3 Replies Latest reply on Aug 25, 2005 12:46 AM by chiba

    instrumenting a loaded class

    nick.collier

      Hi,

      I'm using a javaassist in a mechanism for creating dyanamic listeners. The idea is that the user can specify a class and field to watch for field access and then an instance and method to call on that instance when the field is accessed. As for implementation, I replace the field access with the access ($proceed($$)) and a method that notifies the listener.

      This works well when I specify the listener and what to watch before the class I want to watch is loaded. The onLoad method of my translator adds the code into the class I want to watch and everything works OK.

      However, if I want to choose what to watch after the class I want to watch is loaded, that is, after onLoad has been called for that class, this doesn't seem to work. What I'm doing in that case, is just getting the appropriate CtClass from the ClassPool, defrosting() it and then replacing the field access. This change doesn't seem to be picked up by the JVM though as the class behaves normally when the field is accessed.
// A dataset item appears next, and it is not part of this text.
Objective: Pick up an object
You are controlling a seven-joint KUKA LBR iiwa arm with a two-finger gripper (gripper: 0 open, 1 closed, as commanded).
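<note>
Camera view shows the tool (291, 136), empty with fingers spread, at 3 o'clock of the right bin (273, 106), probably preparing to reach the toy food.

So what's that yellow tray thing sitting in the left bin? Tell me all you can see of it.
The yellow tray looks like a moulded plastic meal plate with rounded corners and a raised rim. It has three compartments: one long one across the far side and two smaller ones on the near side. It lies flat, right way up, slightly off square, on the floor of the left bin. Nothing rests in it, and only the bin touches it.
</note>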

      Any suggestions? I'm hoping this is possible without unloading the class from the JVM but I'm beginning to wonder.

      thanks,

      Nick

        • 1. Re: instrumenting a loaded class
          chiba

          For instrumenting a loaded class, you must use HotSwap
          provided by Sun's JVM. An upcoming new version of
          Javassist provides a utility class for using HotSwap.
          So if you are intrested, please down load the CVS HEAD
          and test it.

          • 2. Re: instrumenting a loaded class
            nick.collier

            chiba,

            Thanks very much!

            I've gotten the code from CVS and taken a look at the HotSwapper. Do you have any sense of what sort of overhead running the virtual machine in this kind of debug mode adds?

            thanks,

            Nick

            • 3. Re: instrumenting a loaded class
              chiba

              According to our experiment with HotSwap of JDK1.4
              (JDK1.4 has HotSwap although it has a different name),
              the overheaeds is less than 5% (normally about 2%).
              We used SPECjvm98, which is a set of relatively small
              programs. So if you run a really big program, the amount
              of the overhead may change. I expect the overhead
              will be still negligible, though.